A COMPARISON OF METHODS FOR MODIFYING THE PARTIAL SINGULAR VALUE DECOMPOSITION IN LATENT SEMANTIC INDEXING
TOUGAS, JANE E.
MetadataShow full item record
The tremendous size of the Internet and modem databases has made efficient searching and information retrieval (IR) important. Latent semantic indexing (LSI) is an IR method that represents a dataset as a term-document matrix. LSI uses a matrix factorization method known as the partial singular value decomposition (PSVD). Calculating the PSVD of a large term-document matrix is computationally expensive. In a rapidly expanding environment, a term-document matrix is altered often as new documents and terms are added. Recomputing the PSVD of the term-document matrix each time these slight alterations occur can be prohibitively expensive.

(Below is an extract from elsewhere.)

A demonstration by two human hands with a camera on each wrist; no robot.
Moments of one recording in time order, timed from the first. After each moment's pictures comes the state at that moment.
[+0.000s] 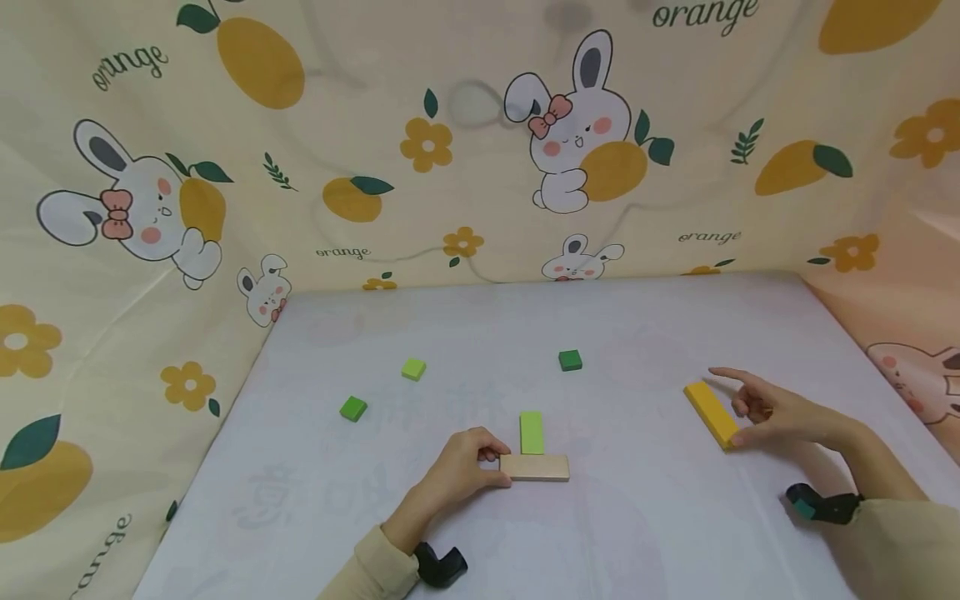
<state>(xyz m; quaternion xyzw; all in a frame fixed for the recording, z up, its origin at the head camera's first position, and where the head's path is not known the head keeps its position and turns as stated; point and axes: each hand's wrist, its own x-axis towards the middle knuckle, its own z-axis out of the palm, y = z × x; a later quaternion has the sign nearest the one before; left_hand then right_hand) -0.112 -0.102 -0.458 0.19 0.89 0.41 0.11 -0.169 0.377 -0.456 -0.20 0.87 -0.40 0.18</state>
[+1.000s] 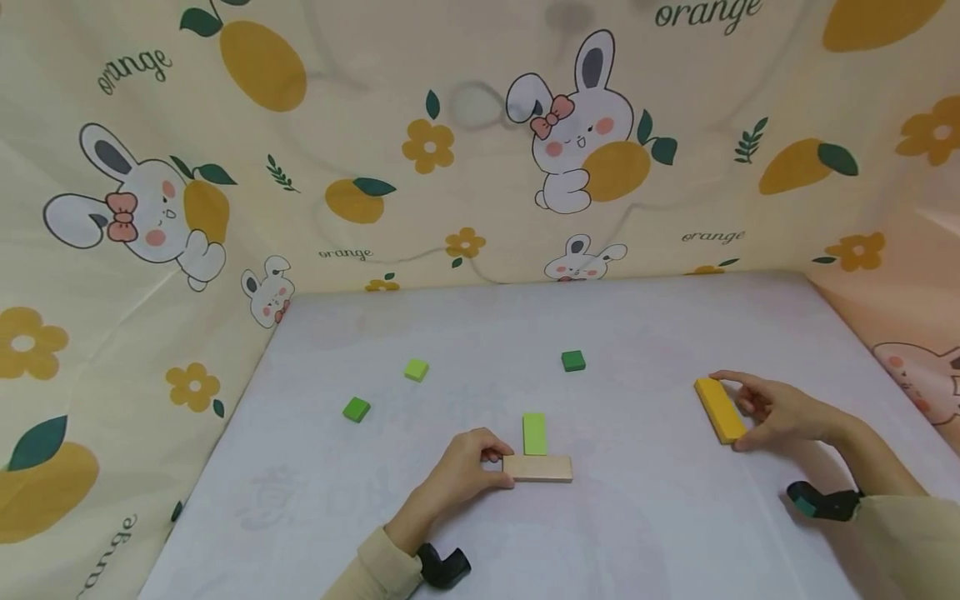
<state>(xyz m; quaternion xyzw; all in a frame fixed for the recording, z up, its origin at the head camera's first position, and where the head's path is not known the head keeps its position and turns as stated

Folding-in is one method of adding new documents or terms to an LSI database; updating the PSVD of the existing LSI database is another. The folding-in method is computationally inexpensive, but may cause deterioration in the accuracy of the PSVD. The PSVD-updating method is computationally more expensive than the folding-in method, but better maintains the accuracy of the PSVD. Folding-up is a new method that combines folding-in and PSVD-updating. Folding-up is faster than either recomputing the PSVD or PSVD-updating, but avoids the degradation in the PSVD that can occur when the folding-in method is used on its own.